DATA BLOCK –

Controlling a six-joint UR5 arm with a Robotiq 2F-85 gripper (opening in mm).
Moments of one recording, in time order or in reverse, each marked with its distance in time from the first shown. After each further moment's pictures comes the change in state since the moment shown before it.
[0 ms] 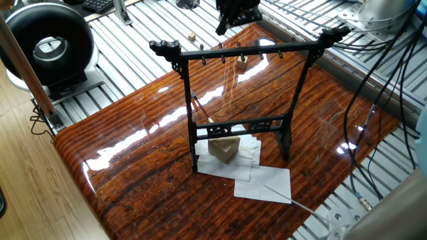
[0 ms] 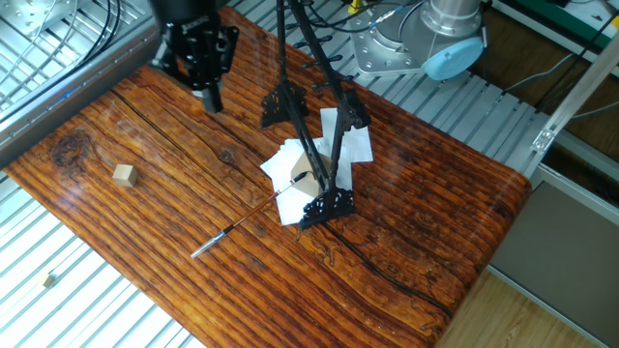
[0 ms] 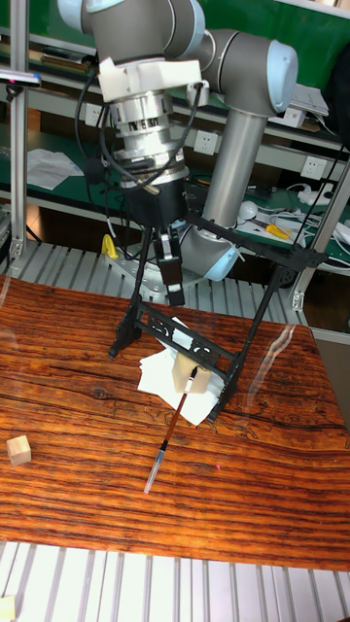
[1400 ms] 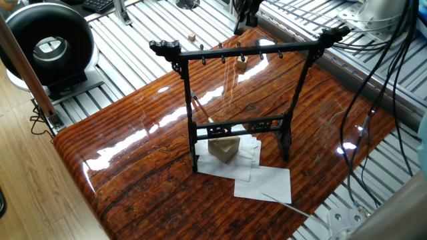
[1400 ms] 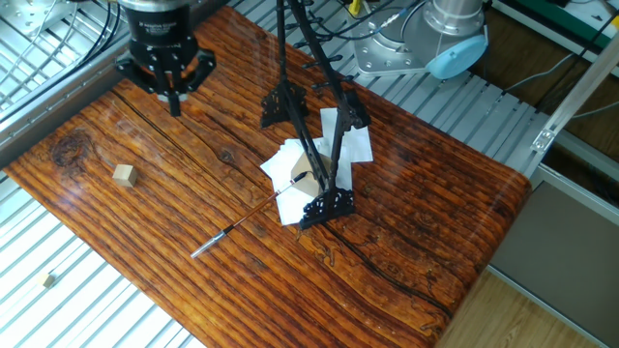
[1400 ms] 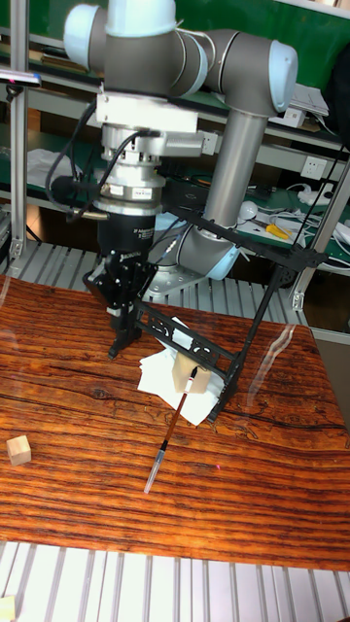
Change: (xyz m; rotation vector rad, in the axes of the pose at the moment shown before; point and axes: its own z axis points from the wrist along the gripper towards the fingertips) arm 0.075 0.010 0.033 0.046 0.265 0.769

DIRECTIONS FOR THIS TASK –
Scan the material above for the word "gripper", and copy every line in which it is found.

EXERCISE RESULT –
Controlling a six-joint UR5 arm with a Robotiq 2F-85 gripper (opening in mm).
Change: (xyz m; rotation vector rad, in the axes of the pose at the moment shown before; point and axes: its own z axis points from the wrist along the gripper towards the fingertips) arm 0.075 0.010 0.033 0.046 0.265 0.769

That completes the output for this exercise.